Alexandra Paxton, Ph.D
Alexandra Paxton is an Assistant Professor of Psychological Sciences in the Perception, Action, Cognition Division. (She is also affiliated with the Center for the Ecological Study of Perception and Action; the Institute for Collaboration on Health, Intervention, and Policy; and the Connecticut Institute for the Brain and Cognitive Sciences.) She takes a data-rich approach to understanding how people collaborate, bond, and fight. To do that, she weaves together a variety of data sources from the lab and the real world for a converging tapestry of the many ways in which language, movement, decisions, and emotions change during social contact. Understanding how context—including conversational goals, social connections, and physical spaces—shapes emerging behaviors is a primary goal of her research, embedded within rich traditions of dynamical and ecological perspectives on human behavior and cognition broadly.
She is also interested in developing methods to quantify social interaction, promoting open science research and education, and creating opportunities for cognitive scientists and psychologists who are interested in big data, naturally occurring data, and data science, with a special focus on data ethics.

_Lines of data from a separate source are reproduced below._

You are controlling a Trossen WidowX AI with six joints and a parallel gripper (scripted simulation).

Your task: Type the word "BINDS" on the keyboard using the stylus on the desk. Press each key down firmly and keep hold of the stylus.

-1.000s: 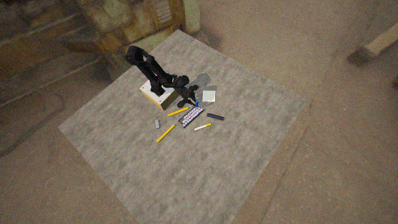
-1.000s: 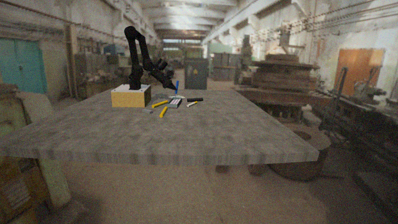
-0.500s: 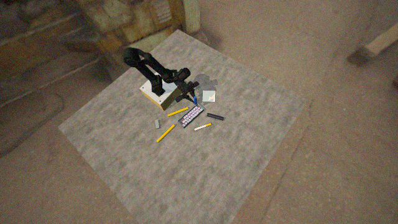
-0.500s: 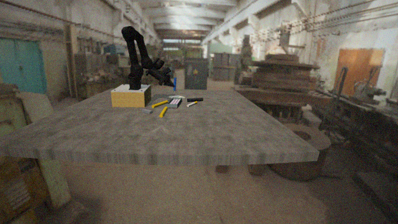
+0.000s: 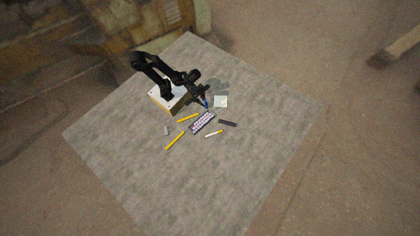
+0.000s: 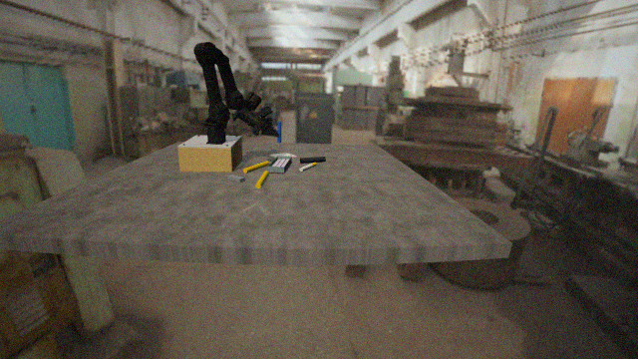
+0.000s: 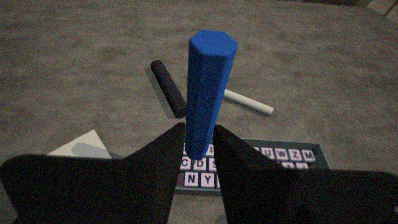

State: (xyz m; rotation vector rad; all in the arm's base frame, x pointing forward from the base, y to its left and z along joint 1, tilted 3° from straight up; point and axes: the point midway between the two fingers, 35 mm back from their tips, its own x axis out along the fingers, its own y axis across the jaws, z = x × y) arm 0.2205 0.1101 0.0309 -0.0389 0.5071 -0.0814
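Right now my gripper tip is 14 cm short of the white-and-yellow stick, 12 cm above it and 7 cm to the left of it. Round my gripper tip: blue stylus (2 cm below); black rod (15 cm ahead, 11 cm below, 4 cm to the left); white sheet (14 cm to the left, 12 cm below).
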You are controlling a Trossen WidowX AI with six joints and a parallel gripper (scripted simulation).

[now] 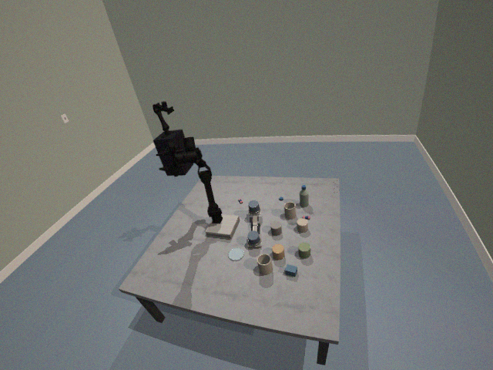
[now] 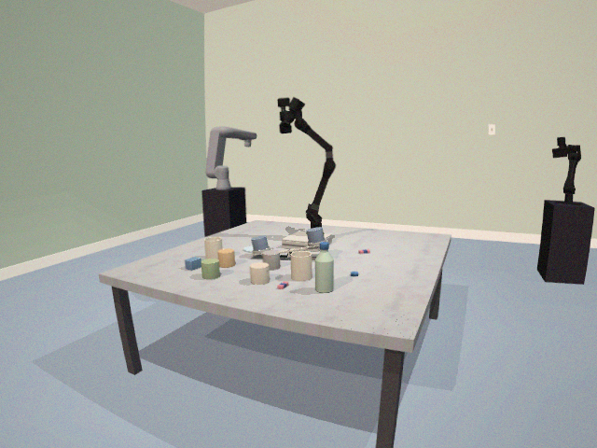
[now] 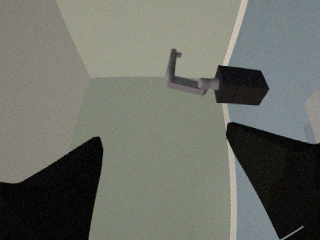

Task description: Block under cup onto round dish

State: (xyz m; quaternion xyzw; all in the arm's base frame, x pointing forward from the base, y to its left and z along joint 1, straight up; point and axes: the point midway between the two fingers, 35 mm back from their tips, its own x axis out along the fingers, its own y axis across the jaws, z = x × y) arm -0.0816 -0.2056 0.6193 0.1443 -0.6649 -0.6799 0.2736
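Right now my gripper tip is 420 mm short of the blue-grey cup, 50 mm to the right of it and 610 mm above it. Round my gripper tip: grey cylinder (530 mm ahead, 190 mm to the left, 640 mm below); pale blue round dish (310 mm ahead, 30 mm to the right, 670 mm below); balance beam (400 mm ahead, 200 mm to the left, 630 mm below).
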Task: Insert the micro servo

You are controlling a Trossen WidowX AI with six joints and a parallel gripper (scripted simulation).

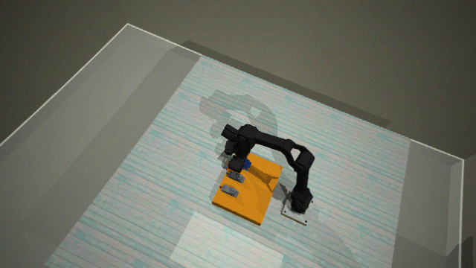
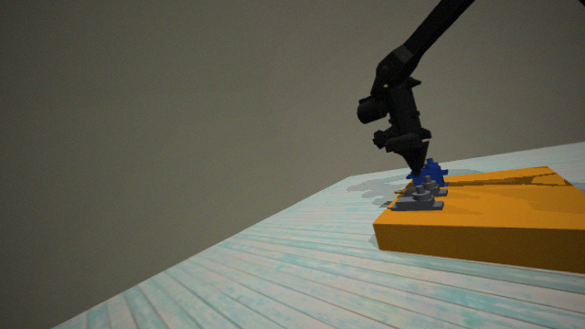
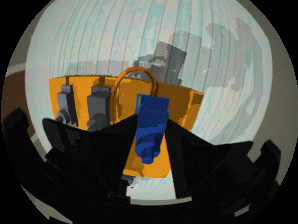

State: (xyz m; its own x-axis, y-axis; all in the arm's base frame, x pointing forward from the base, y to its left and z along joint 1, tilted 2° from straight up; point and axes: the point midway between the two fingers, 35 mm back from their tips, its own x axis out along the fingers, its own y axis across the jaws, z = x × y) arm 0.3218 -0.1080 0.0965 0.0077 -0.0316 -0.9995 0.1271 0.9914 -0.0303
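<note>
Now: the orange deck 110 mm behind my gripper tip, 90 mm to the left of it and 60 mm below it.
</note>
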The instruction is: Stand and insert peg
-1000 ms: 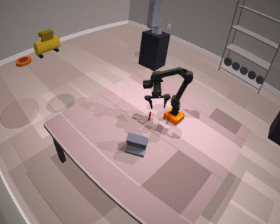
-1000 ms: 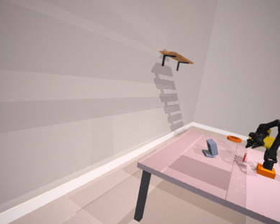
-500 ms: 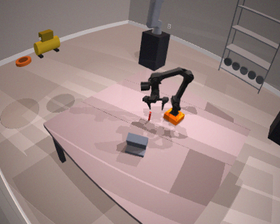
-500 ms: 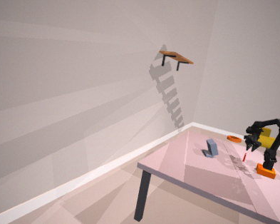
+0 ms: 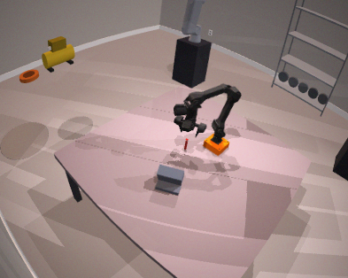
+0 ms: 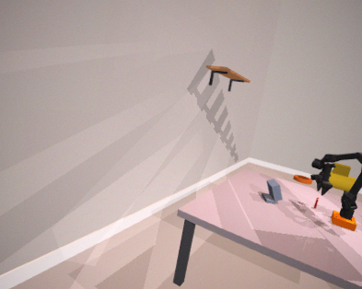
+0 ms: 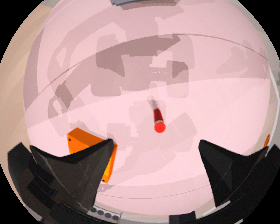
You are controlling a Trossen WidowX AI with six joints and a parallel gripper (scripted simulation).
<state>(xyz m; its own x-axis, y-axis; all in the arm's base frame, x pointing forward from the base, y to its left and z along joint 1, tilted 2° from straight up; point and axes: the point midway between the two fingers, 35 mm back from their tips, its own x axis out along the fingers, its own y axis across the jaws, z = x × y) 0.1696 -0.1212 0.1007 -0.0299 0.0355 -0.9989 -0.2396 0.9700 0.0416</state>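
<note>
Now: the red peg 6 cm below my gripper tip. Round my gripper tip: grey sloped panel: 29 cm ahead, 11 cm to the left, 4 cm below.
</note>
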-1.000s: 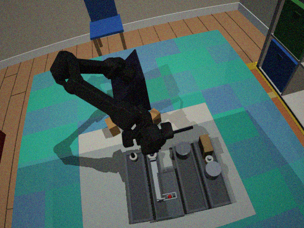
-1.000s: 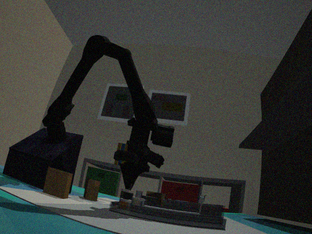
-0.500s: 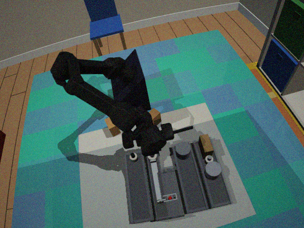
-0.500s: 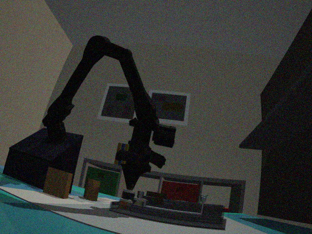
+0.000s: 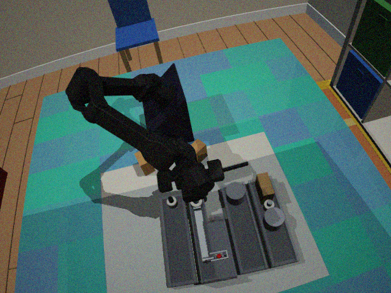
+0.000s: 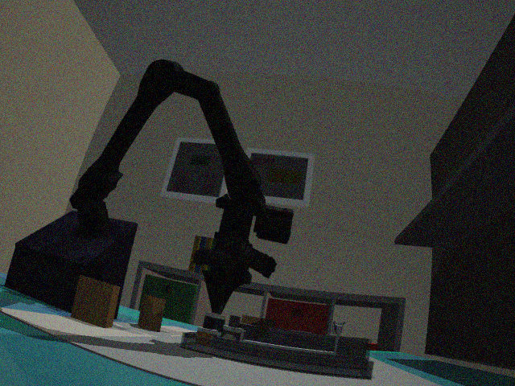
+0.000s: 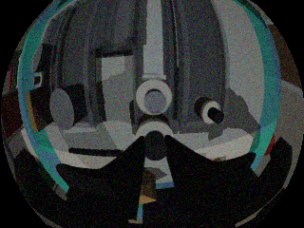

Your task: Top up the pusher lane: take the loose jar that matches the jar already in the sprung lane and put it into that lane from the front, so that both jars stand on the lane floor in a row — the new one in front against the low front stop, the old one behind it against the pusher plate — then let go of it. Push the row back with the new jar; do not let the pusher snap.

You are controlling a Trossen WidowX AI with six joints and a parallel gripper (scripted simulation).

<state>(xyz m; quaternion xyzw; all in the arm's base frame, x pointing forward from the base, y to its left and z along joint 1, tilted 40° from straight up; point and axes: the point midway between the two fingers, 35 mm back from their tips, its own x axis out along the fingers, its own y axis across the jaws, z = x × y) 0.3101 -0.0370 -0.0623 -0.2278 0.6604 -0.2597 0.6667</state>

Andy is a sixth-year graduate student in CESPA whose dissertation is supervised by Dr. Kerry Marsh. His research interests include interpersonal coordination, way-finding and navigation, and dynamical and complex systems. His current research includes his dissertation examining the impact of stereotype threat on interpersonal coordination, and projects on navigation in fire emergencies, distracted driving, and interactions in and with autonomous vehicles.